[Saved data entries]

<<<<

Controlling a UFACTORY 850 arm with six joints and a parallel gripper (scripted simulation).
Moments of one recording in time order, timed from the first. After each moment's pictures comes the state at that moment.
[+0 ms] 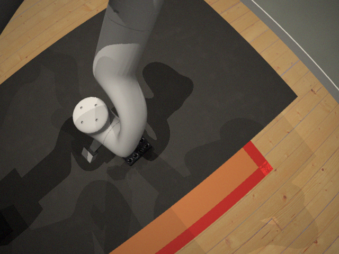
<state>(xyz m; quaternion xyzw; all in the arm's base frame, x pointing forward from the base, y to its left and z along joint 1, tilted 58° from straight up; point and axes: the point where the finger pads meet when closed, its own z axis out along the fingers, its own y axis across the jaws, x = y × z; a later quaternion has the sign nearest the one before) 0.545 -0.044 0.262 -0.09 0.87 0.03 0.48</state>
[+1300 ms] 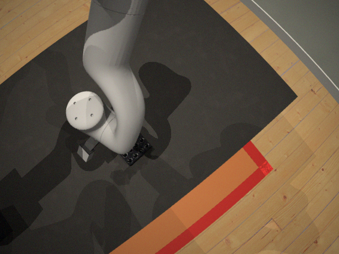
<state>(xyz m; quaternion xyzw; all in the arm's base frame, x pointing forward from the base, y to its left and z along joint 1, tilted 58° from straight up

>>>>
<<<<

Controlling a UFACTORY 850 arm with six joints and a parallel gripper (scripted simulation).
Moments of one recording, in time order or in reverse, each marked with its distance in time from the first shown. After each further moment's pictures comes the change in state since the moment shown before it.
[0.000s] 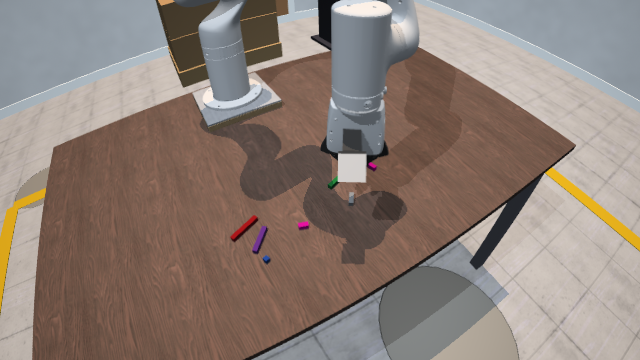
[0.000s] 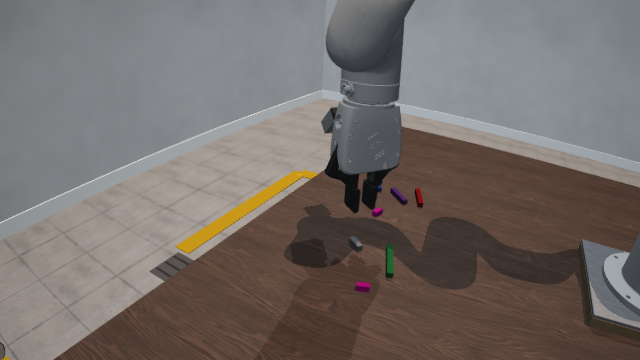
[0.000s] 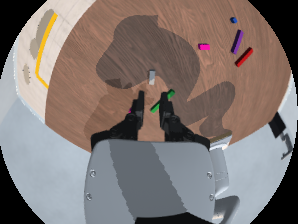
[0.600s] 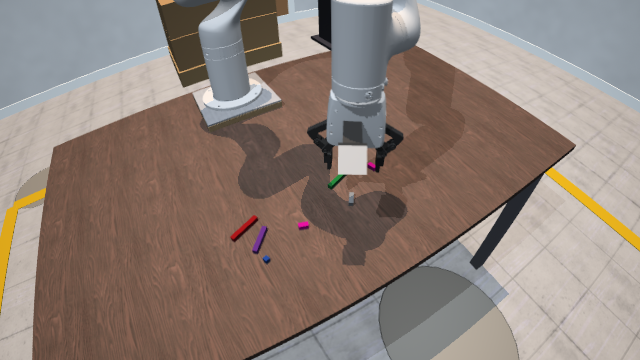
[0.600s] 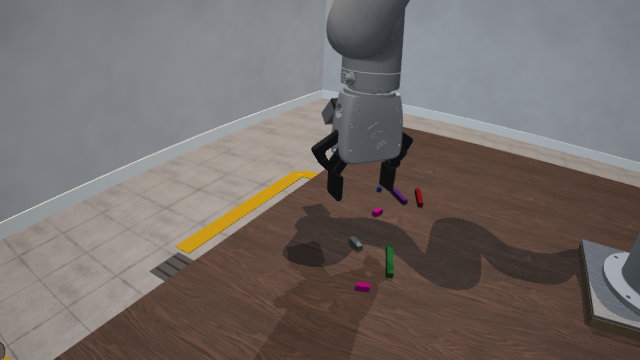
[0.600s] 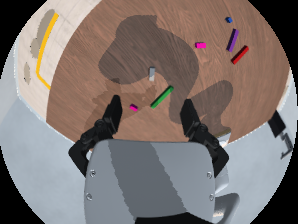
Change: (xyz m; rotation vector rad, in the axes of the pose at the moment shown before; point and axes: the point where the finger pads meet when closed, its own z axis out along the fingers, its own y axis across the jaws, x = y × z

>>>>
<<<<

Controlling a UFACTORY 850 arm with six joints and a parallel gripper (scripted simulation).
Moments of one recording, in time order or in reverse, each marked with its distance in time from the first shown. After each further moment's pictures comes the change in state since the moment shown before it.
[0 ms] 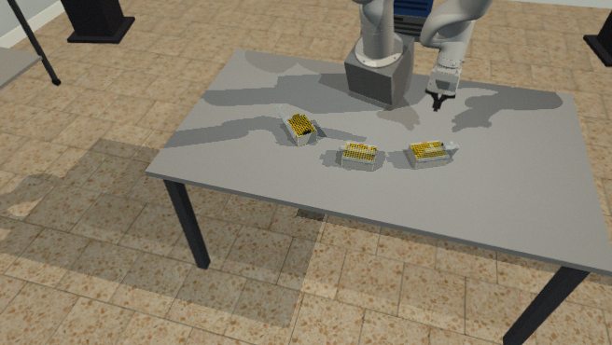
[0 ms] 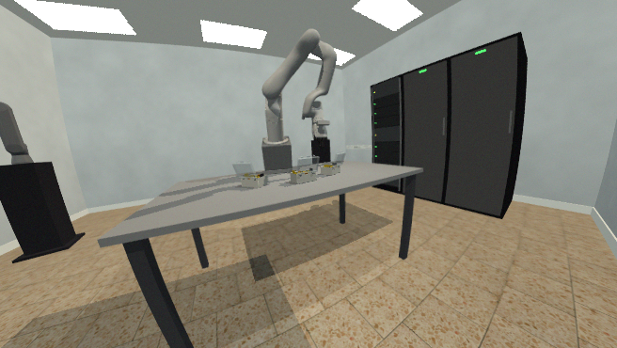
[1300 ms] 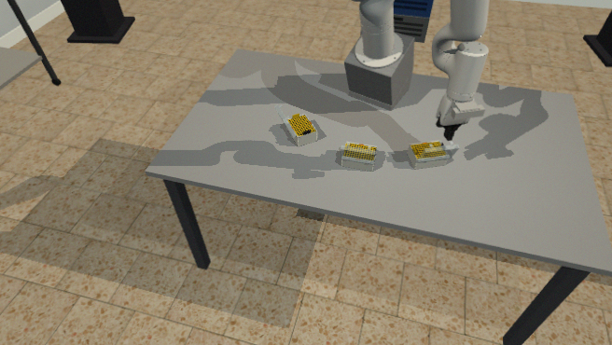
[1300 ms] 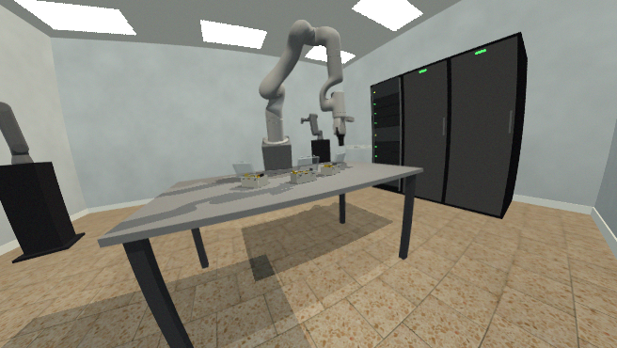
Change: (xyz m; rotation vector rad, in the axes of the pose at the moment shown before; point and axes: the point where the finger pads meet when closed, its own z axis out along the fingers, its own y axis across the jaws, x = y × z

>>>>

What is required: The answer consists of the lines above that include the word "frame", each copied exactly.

Completed exercise:
<state>(xyz m; quaternion xyzw; all in the arm's base frame, x pointing forward from the base, y to its left and z along joint 1, tilted 58° from straight up; point and axes: the point where the finger pads meet when closed, its own z axis out along the fingers, its own y axis across the jaws, x = y × z; a later quaternion has the sign nearest the one before) 0.545 -0.044 0.262 -0.09 0.87 0.03 0.48</state>
<state>(xyz m; quaternion xyzw; all in the arm's base frame, x pointing forward from the base, y to its left and z along joint 1, tilted 58° from straight up

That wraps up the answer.